Characterization Of T-Cell Ontogeny And Other Cell Populations In Pediatric Human Thymus
Immune related diseases, including autoimmune disorders, allergies, graft rejection, tumour growth are still one of the main concerns of current medicine. The complexity of the immune system demands a continuous review of the knowledge employing available technologies. T lymphocytes play a central role in the coordination, regulation and execution of immune responses.
Maturation of T lymphocytes from the thymus towards the periphery elicit several questions regarding the relations between different immune cell populations, which are highly influenced by the processes taking place at the thymus. Such processes, related to differences into immature and mature cell populations of thymocytes, showing different patterns of expression of CD4 and CD8, along with other factors, could reveal useful information still unknown with respect to the spatial distribution and interactions of such cells. In addition, regulatory T cells (Treg) is a subtype of T cell specialised in the regulation of immune responses, and its ontogeny in the thymus also represent an interesting unexplored concept. Here we show extensive and detailed analysis based on characterization and identification of the distribution of different cell populations of thymocytes at the thymus, derived from flow cytometry and 2D images acquired by confocal microscopy.

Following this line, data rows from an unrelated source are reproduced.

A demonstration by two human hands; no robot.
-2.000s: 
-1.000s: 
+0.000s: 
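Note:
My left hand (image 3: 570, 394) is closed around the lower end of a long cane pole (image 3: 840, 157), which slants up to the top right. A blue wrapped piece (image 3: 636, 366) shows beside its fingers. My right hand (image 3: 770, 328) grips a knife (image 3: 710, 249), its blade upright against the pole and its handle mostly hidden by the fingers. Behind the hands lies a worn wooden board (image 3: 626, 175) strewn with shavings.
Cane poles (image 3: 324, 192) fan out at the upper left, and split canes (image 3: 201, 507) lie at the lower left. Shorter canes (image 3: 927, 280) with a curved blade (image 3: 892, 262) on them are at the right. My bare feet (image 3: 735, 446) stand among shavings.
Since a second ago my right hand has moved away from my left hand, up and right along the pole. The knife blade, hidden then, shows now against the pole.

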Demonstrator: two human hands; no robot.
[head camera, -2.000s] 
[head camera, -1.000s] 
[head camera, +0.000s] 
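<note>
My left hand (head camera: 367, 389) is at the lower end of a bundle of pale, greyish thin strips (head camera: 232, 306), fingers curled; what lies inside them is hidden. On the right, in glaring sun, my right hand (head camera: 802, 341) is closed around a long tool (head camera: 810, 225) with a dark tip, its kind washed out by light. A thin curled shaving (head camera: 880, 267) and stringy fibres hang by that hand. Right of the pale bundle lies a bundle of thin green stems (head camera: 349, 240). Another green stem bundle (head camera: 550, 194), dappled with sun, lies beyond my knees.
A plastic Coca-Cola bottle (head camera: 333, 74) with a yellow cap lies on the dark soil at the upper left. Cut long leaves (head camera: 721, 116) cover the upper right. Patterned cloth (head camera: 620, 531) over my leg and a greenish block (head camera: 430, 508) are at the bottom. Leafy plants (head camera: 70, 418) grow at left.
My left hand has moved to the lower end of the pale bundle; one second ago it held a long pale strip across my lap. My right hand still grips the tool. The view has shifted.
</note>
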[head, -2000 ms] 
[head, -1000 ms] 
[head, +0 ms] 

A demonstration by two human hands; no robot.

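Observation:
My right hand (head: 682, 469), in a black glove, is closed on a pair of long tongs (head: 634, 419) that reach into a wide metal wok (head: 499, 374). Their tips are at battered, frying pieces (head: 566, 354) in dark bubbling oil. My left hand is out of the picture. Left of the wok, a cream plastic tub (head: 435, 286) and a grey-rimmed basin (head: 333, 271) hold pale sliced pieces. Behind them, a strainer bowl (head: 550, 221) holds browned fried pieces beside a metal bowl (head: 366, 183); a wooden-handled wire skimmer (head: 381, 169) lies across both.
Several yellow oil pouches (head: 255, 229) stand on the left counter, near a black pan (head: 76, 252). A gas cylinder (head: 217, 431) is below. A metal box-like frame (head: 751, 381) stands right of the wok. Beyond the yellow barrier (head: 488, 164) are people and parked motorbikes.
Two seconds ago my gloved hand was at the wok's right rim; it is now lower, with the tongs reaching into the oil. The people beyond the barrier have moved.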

The distribution of the four major thymic cell populations found is identified, ensuring results reported by previous publications, along with spatial identification of thymocytes, especially focusing on the interactions related to regulatory T cells. Our results demonstrate further reassurance of the presence of different patterns of FOXP3 expression, the marker that characterises Tregs, as well as the inability of CD45RA and CD45RO markers for providing reliable information at the thymus.
Therefore, analysis on the results obtained from a comparison between flow cytometry and confocal microscopy have high reliability and consistency with previous results reported, reinforcing the importance of identification, selection and maturation processes related to Treg cell population for further research focused on autoimmunity and maintenance of self-tolerance.